▶ EXERCISE BRIEF:
Give only the number of lines in the records that include "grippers".

Start of INFORMATION SHOWN

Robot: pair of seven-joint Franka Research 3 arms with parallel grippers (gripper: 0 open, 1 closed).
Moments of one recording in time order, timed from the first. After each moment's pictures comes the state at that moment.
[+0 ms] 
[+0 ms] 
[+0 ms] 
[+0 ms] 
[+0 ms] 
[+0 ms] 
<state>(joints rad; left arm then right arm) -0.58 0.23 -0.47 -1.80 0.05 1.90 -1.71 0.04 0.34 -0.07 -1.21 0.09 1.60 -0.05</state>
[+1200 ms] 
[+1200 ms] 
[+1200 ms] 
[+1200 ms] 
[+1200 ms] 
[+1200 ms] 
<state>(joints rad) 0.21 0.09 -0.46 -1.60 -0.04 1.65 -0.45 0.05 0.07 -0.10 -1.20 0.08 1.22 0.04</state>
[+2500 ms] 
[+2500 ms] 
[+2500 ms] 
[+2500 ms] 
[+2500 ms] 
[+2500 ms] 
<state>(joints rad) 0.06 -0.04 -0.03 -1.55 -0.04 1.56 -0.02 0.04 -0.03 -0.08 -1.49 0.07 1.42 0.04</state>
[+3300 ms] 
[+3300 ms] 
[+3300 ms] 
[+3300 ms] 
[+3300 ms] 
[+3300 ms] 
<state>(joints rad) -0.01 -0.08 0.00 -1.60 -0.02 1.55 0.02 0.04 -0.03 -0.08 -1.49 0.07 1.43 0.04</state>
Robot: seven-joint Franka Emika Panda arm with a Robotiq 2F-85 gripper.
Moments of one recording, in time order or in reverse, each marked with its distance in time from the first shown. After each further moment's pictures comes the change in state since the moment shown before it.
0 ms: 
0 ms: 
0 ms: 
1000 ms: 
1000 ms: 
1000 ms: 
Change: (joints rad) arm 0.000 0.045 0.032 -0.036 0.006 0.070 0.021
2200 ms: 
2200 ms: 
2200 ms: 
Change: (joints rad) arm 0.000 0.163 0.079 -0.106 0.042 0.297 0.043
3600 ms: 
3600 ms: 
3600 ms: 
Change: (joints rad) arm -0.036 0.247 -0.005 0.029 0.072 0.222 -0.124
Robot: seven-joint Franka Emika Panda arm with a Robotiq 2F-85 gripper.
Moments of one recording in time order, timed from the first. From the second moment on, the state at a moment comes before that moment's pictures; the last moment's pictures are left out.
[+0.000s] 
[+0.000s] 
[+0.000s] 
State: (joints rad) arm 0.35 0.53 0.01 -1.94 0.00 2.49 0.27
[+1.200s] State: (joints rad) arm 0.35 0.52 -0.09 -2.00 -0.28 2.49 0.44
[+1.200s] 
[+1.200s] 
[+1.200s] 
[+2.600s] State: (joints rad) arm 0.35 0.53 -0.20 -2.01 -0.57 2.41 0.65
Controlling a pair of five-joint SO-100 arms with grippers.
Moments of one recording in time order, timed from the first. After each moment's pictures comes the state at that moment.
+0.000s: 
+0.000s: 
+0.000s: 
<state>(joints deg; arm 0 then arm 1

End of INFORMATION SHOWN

▶ SOLUTION:
2